Rizzitelli Alexandra, Hawkins Edwin, Todd Hilary, Hodgkin Philip D, Shortman Ken
The Walter and Eliza Hall Institute of Medical Research, Parkville, Victoria, Australia.
Int Immunol. 2006 Mar;18(3):415-23. doi: 10.1093/intimm/dxh382. Epub 2006 Jan 13.

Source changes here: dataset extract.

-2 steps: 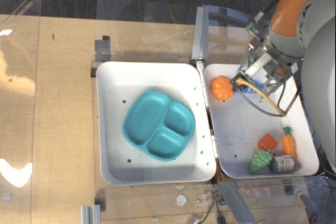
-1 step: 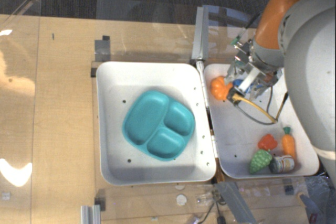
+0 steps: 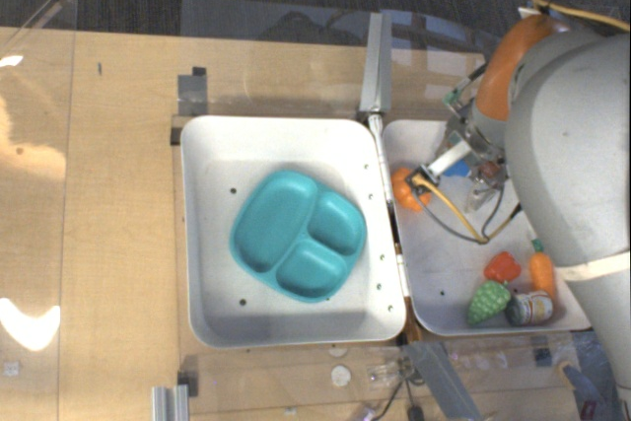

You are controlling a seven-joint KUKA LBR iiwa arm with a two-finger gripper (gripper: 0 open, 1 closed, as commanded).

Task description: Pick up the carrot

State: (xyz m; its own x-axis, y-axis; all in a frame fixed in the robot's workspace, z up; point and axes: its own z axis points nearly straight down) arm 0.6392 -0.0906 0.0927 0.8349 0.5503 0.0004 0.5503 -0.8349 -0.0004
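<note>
The carrot [image 3: 541,275] is a small orange cone with a green tip. It lies near the right bin's [image 3: 444,256] front right corner, close against the arm's grey body. My gripper [image 3: 484,182] hangs over the back of that bin, up and to the left of the carrot and well apart from it. Nothing shows between the gripper and the carrot but bare bin floor.
Around the carrot lie a red-orange pepper [image 3: 501,266], a green bumpy bunch [image 3: 488,303] and a small can [image 3: 530,310]. An orange rounded thing [image 3: 403,191] rests by the right bin's left wall. A teal divided plate [image 3: 299,235] sits in the left bin [image 3: 207,212].
</note>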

CD8(+) splenic dendritic cells (DCs) from steady-state mice are less effective than the CD8(-) DC subset in their capacity to stimulate CD4 T cell proliferation in culture. However, we found that the two DC subtypes were equally potent at activating CD4 T cells, based on up-regulation of CD69 and CD25 expression. Also, we found no difference in the rate of T cell death prior to entry into the first division. We then tracked carboxyfluorescein diacetate succinimidyl ester-labeled T cells and employed a quantitative model to assess in detail the CD4 T cell expansion process in response to stimulation with CD8(+) or with CD8(-) DCs. The time required for most T cells to replicate their DNA prior to the first division was similar in both DC cultures. However, progression of the CD4 T cell population through subsequent divisions was reduced in CD8(+) DCs compared with CD8(-) DC culture. This was associated with an increased loss of viable T cells at each division. Post-activation, division-associated T cell death is therefore a major factor in the reduced response of CD4 T cells to CD8(+) DCs.
稳态小鼠的CD8(+)脾树突状细胞(DCs)在体外培养中刺激CD4 T细胞增殖的能力不如CD8(-) DC亚群。然而,基于CD69和CD25表达的上调,我们发现这两种DC亚型在激活CD4 T细胞方面同样有效。此外,我们发现在进入第一次分裂之前,T细胞死亡速率没有差异。然后,我们追踪了羧基荧光素二乙酸琥珀酰亚胺酯标记的T细胞,并采用定量模型详细评估了CD4 T细胞在受到CD8(+)或CD8(-) DC刺激后的扩增过程。在两种DC培养物中,大多数T细胞在第一次分裂前复制其DNA所需的时间相似。然而,与CD8(-) DC培养相比,CD8(+) DC中CD4 T细胞群体在随后分裂中的进展有所减少。这与每个分裂阶段存活T细胞损失的增加有关。因此,激活后与分裂相关的T细胞死亡是CD4 T细胞对CD8(+) DC反应降低的主要因素。